D.2. Environment Debugging ★★★

A colleague sends you a Jupyter notebook that works on their machine but fails on yours with the error: ImportError: cannot import name 'new_feature' from 'pandas'. They say "I just installed pandas." Provide a systematic debugging procedure, identifying at least five possible causes and their solutions.

D.3. Memory Layout Analysis ★★★

You have a 3D array of shape (1000, 100, 50) with dtype float64. You need to frequently compute: - Operation A: Sum along axis 0 (sum over first dimension) - Operation B: Sum along axis 2 (sum over last dimension)

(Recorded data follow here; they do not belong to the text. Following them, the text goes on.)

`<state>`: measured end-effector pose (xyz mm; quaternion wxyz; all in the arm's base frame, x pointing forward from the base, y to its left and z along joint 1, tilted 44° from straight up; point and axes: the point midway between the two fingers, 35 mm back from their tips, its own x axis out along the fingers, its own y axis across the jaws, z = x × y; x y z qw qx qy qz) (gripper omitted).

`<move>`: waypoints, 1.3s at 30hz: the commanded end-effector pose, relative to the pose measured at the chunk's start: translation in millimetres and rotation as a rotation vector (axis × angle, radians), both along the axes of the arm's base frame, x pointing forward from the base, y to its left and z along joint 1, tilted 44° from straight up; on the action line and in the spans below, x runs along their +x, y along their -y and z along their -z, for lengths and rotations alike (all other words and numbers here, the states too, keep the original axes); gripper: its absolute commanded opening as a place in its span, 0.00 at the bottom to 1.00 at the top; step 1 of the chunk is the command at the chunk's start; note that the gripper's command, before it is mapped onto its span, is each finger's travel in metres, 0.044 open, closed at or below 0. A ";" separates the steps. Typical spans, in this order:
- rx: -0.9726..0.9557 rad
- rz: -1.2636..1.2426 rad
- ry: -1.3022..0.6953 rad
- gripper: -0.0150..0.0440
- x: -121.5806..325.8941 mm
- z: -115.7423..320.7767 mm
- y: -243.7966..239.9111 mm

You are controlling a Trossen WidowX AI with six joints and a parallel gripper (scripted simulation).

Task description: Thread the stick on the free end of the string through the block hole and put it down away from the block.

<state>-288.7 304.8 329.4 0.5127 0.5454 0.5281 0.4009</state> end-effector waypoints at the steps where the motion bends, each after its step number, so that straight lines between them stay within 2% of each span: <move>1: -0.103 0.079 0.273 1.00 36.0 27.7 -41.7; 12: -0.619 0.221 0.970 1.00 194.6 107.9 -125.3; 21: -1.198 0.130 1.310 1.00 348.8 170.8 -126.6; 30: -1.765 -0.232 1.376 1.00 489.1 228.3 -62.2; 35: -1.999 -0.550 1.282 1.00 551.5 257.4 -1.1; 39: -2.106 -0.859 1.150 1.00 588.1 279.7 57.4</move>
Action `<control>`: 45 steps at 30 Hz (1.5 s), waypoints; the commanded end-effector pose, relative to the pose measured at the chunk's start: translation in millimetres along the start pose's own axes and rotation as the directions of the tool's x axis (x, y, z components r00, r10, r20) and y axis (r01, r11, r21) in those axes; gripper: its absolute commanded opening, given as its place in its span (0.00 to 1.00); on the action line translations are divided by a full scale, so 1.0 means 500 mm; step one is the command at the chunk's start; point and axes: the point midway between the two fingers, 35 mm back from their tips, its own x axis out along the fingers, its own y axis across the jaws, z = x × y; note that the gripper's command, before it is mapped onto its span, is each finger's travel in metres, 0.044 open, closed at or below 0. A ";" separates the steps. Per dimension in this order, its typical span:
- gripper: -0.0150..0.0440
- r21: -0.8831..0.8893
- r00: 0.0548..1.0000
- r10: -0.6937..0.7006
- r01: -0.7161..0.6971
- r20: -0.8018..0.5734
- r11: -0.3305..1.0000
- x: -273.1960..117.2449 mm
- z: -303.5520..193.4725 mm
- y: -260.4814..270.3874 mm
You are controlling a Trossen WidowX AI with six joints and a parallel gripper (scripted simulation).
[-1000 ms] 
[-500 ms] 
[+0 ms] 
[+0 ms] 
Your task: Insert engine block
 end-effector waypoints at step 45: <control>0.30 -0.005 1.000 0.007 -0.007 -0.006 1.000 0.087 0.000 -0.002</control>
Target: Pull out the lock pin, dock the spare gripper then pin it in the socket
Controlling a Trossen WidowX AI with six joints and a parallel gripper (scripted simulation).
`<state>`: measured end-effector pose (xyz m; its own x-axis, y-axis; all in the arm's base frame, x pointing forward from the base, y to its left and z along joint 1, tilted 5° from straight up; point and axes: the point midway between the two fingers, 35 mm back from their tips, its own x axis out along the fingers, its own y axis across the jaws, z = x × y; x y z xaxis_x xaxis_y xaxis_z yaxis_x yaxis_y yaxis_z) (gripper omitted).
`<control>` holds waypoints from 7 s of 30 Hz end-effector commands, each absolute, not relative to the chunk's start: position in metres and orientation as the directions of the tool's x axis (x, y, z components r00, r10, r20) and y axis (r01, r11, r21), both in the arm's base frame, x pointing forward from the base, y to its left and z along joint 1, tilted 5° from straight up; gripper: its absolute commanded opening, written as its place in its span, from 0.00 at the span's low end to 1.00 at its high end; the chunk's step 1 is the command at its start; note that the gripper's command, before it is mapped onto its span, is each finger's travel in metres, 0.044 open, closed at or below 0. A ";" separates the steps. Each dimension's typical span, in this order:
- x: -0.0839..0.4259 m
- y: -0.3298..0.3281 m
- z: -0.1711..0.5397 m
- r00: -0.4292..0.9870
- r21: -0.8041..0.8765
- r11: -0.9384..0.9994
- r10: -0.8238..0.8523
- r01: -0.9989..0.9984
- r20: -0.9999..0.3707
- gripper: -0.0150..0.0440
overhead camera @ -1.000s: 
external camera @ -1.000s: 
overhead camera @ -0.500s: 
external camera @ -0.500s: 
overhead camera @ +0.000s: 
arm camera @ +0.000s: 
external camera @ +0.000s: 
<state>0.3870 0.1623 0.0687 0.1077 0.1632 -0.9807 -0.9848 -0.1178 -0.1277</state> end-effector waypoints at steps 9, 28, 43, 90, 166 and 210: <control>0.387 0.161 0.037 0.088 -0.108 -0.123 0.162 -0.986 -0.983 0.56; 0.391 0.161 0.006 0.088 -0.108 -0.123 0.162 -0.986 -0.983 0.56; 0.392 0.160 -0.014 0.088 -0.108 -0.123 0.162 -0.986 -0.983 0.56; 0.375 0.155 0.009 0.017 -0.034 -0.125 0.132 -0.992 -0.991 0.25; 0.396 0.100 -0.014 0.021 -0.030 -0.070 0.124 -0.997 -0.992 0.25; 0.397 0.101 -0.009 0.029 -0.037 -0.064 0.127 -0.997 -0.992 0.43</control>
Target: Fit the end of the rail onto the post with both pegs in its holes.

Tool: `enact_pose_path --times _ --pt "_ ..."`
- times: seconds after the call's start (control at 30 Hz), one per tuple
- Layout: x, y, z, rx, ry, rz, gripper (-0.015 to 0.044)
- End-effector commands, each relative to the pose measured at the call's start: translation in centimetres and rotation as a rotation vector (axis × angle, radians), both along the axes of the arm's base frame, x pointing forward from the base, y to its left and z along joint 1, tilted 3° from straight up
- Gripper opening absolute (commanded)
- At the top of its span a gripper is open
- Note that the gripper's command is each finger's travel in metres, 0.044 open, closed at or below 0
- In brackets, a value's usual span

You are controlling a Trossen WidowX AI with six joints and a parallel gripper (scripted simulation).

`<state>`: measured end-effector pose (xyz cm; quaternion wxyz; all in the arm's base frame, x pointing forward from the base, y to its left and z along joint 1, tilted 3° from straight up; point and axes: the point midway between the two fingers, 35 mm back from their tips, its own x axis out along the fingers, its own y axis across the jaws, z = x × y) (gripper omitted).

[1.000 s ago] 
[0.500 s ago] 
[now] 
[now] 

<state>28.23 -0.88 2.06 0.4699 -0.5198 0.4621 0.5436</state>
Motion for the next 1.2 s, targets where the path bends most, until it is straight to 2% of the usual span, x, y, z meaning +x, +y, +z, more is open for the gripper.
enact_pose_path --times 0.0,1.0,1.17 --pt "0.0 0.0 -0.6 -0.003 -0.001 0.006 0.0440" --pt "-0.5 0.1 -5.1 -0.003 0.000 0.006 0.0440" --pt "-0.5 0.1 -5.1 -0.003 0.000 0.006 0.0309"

a) Which memory layout (C-order or Fortran-order) is better for Operation A? For Operation B? b) If you can only choose one layout, which would you choose and why? c) Estimate the cache performance difference for a CPU with 64-byte cache lines.


Part E: Research & Extension ★★★★

Open-ended problems for deeper exploration.

E.1. Polars vs. pandas Performance Study

Install Polars (pip install polars) and rewrite three of the pandas operations from Section 5.3 using Polars' lazy evaluation API. Benchmark both implementations on a dataset with at least 1 million rows. Write a report comparing: - Execution speed - Memory usage - API ergonomics - Suitability for different use cases

E.2. NumPy Internals Deep Dive

Using NumPy's source code (available on GitHub), trace the execution path of np.dot(A, B) for two 2D float64 arrays. Identify: - Where the BLAS dispatch happens - What checks are performed on the input arrays - How the output array is allocated - Write a short report (500-800 words) on what you discovered.

E.3. Custom Profiling Tool

Build a Python context manager @profile_block that captures: - Wall-clock time - Peak memory usage - Number of NumPy array allocations

Use it to profile a complete data pipeline (load -> clean -> transform -> visualize) and generate a report.

E.4. Visualization Library Comparison

Create the same complex multi-panel figure using matplotlib, plotly, and altair. Compare: - Lines of code required - Interactivity capabilities - Rendering performance - Output format options

Write a recommendation guide for when to use each library in AI engineering.


Solutions

Selected solutions are available in: - code/exercise-solutions.py (programming problems) - appendices/g-answers-to-selected-exercises.md (odd-numbered problems)

Full solutions available to instructors at the publisher's website.